Indexing a document (POST/PUT) in Elasticsearch - Time & Space Complexity
When we add or update a document in Elasticsearch, it takes some time to process. Understanding how this time grows helps us plan for bigger data.
We want to know: How does the time to index a document change as the document size or system load grows?
Analyze the time complexity of the following code snippet.
POST /my_index/_doc/1
{
"user": "alice",
"message": "Hello Elasticsearch!",
"timestamp": "2024-06-01T12:00:00Z"
}
This code adds a new document with some fields into the index called my_index.
Look at what happens when indexing:
- Primary operation: Parsing and analyzing each field in the document.
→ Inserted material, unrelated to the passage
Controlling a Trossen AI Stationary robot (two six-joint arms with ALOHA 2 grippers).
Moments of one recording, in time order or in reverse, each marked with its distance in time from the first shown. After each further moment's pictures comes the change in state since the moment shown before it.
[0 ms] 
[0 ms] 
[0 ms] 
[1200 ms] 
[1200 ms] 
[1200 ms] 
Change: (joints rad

- How many times: Once per field, so the number of fields matters.
As the document gets bigger with more fields or larger text, the work grows roughly in direct proportion.
| Input Size (fields) | Approx. Operations |
|---|---|
| 10 | 10 units of parsing and indexing |
| 100 | 100 units of parsing and indexing |
| 1000 | 1000 units of parsing and indexing |
Pattern observation: Doubling the number of fields roughly doubles the work needed.
Time Complexity: O(n)
This means the time to index grows linearly with the number of fields or size of the document.
[X] Wrong: "Indexing a document always takes the same time no matter its size."
[OK] Correct: Larger documents have more fields and text to process, so they take more time to index.
Knowing how indexing time grows helps you design efficient data flows and handle bigger data smoothly. This skill shows you understand real system behavior.
"What if we indexed documents with nested objects or arrays? How would the time complexity change?"